After the Sign Code Advisory Appeals Board hearing in April, McLaughlin requested documents involving all type of communication between Ward 5, the developers and Cinemark to see if anything fishy went on during the talks about the sign. She even suggested that the neighborhoods may have been bribed by the developers to agree to the 100-foot sign. McLaughlin said she received an overwhelming amount of emails irrelevant to the concerns she raised and that skipped the dates after the board hearing in April. She says she didn't receive any information about her request until around the time the council approved the sign back in June.

McLaughlin says she isn't anti-development but she wants people to follow the rules.

"This business is getting more than other businesses would be getting and it is unsupportable," says McLaughlin, who represents Ward 5 on the Citizen Sign Code Committee.

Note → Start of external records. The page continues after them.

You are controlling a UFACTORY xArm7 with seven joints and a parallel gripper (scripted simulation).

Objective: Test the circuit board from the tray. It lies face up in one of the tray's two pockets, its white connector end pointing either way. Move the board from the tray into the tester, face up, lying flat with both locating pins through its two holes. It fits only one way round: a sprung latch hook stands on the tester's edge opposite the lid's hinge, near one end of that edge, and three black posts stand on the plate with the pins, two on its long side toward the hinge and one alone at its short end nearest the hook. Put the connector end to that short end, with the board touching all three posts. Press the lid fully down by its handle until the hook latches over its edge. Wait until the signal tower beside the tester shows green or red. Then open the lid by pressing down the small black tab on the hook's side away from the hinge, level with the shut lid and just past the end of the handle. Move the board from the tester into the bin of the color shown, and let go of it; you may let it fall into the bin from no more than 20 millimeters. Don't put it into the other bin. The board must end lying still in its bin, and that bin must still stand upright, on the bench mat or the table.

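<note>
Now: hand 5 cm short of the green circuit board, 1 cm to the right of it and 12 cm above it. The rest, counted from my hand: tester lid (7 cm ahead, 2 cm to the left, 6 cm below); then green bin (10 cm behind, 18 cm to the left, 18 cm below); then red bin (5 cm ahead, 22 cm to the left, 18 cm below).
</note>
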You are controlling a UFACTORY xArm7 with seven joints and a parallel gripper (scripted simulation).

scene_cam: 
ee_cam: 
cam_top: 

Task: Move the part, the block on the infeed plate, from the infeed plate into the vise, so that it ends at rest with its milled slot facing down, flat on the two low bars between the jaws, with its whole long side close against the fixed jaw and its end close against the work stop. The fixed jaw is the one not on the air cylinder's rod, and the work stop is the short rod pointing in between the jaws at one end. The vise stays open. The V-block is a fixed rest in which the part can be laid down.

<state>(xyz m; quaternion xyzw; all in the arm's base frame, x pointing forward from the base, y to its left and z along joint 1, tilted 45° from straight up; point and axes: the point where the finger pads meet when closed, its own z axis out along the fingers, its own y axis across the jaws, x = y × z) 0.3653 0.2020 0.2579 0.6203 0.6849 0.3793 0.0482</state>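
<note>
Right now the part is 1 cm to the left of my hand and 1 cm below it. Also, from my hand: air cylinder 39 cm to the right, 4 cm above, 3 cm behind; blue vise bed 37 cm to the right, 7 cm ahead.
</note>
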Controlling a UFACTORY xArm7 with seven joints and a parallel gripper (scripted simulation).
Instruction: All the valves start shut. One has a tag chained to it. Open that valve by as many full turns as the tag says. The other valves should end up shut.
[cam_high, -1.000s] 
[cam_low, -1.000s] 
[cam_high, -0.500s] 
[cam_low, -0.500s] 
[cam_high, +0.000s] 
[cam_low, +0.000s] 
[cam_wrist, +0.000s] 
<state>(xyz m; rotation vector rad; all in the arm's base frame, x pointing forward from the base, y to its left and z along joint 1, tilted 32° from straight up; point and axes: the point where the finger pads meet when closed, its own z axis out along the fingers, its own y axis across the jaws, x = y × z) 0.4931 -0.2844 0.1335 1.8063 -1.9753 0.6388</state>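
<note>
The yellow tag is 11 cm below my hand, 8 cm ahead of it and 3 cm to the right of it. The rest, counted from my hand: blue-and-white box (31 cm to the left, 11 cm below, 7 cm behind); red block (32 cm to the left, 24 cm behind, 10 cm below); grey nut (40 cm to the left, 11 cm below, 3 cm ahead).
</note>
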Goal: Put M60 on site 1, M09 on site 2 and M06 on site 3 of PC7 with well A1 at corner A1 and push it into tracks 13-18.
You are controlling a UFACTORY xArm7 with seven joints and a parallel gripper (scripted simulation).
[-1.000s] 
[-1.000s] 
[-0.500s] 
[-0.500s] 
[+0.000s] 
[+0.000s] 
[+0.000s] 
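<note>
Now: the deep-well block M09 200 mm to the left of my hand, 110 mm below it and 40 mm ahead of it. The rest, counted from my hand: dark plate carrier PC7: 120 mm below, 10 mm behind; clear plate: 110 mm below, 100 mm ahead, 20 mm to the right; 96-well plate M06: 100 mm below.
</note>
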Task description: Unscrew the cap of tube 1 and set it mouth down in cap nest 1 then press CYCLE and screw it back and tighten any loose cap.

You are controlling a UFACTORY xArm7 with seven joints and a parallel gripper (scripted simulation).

She's been a member of the committee since 1985, but at the time she represented Ward 6. "I fear for the ramifications, the domino effect that will fall from this."

Cindy Ayala, president of the Pueblo Gardens Neighborhood Association who has followed the Review Design Committee for Tucson Market Place, says she has no clue what McLaughlin and Mayer are complaining about.

"[McLaughlin] accused the neighborhoods of getting money from the developers to get this sign and get this project going," Ayala says. "She has accused the developers of bribing the neighborhood. She accused mayor and council of the same thing. It is all a lie. She doesn't know what the hell she is talking about. She is running her mouth and if she continues to do so, there will be repercussions."

Ultimately, Ayala says this is a development that benefits not only the surrounding neighborhoods but the city as well—more retailers means more sales tax for the budget. Ayala brushes off Mayer and McLaughlin as two outsider busybodies making unnecessary noise.

"As four neighborhoods, four communities, we are all very thrilled," Ayala says. "Jobs are coming to our neighborhoods. We need shopping, we need pharmacies, some place we can take our kids and keep our neighborhoods and our communities thriving."